From the entries below, return only the lines starting at the one that contains "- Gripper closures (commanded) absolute" and ending at the one that contains "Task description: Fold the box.", exactly as they stand.

========

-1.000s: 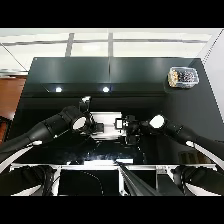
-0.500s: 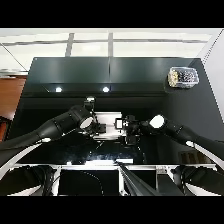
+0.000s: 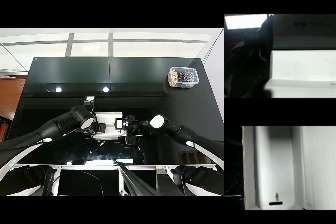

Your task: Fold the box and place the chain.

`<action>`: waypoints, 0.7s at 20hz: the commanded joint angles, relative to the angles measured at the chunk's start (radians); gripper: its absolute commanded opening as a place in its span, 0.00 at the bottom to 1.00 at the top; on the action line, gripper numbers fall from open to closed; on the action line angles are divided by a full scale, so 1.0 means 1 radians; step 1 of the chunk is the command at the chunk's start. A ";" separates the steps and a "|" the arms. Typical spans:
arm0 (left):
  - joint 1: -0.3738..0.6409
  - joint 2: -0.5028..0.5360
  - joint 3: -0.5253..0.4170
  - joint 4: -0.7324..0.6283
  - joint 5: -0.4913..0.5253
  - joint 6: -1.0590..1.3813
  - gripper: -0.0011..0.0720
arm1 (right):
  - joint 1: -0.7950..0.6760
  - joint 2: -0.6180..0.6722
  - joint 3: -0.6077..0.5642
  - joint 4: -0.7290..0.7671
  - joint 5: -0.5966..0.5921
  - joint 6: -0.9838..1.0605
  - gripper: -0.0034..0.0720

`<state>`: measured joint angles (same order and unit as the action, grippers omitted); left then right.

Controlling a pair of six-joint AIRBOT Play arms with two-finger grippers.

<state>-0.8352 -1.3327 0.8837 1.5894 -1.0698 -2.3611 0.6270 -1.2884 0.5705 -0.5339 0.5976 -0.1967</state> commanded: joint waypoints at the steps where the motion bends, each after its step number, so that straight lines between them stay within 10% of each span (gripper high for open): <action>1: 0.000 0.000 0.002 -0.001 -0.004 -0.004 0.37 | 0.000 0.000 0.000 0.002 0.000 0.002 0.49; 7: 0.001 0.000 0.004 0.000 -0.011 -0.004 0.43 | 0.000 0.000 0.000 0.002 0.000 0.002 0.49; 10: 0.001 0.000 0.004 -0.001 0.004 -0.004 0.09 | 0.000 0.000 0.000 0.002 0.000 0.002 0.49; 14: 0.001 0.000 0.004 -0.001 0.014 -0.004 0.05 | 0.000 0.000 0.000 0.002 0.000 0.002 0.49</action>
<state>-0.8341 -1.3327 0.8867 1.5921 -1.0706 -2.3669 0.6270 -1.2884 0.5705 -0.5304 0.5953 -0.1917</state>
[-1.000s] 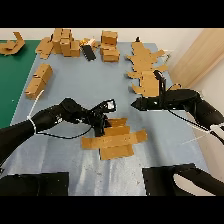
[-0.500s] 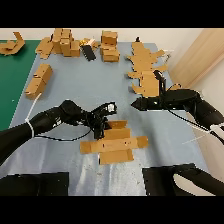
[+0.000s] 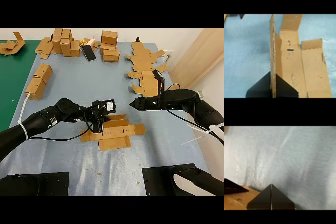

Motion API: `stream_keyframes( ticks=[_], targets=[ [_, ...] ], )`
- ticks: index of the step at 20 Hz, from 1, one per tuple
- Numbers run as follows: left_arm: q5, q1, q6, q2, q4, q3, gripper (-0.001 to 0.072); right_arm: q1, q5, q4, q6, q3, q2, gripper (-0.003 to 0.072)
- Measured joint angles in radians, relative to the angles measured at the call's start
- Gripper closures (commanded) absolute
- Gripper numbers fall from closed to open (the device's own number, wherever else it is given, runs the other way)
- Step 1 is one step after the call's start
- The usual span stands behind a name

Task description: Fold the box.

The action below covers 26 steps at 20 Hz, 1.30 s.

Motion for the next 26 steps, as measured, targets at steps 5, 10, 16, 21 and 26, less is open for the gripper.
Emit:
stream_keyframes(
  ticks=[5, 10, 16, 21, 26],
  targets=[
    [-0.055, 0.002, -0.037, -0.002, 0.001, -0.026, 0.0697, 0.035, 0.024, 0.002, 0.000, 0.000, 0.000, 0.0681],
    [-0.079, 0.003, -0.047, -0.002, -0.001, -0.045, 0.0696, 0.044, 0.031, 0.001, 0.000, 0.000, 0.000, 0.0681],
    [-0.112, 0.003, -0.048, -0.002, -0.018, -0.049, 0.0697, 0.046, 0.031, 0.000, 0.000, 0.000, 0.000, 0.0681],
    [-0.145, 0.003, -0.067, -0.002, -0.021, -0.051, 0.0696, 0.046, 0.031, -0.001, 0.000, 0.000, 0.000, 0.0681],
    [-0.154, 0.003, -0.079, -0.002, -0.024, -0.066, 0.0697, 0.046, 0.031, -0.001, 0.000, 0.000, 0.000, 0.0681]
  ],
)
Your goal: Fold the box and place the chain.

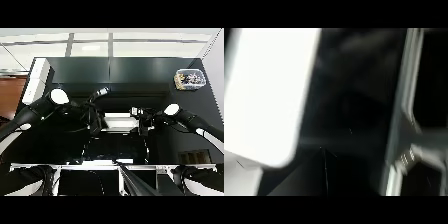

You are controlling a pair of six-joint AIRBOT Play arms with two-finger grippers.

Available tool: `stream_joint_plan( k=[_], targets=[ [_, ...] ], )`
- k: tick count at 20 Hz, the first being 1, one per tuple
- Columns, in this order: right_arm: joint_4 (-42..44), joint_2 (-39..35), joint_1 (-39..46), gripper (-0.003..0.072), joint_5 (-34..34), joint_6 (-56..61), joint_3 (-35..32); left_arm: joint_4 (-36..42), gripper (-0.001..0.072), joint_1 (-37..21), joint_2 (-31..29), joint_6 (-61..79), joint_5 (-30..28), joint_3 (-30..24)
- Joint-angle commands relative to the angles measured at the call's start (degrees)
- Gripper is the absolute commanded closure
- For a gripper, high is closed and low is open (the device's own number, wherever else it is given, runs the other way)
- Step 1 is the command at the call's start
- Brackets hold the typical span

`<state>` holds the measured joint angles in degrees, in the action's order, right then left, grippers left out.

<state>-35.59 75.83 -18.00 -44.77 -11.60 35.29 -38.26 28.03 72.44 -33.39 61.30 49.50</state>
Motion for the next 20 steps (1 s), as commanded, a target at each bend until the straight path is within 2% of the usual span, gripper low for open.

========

**Written solution:**
- Gripper closures (commanded) absolute
- Gripper numbers fall from closed to open (the device's own number, wherever else it is given, runs the other way)
- Step 1 is one step after the call's start
- The usual span stands behind a name

Task description: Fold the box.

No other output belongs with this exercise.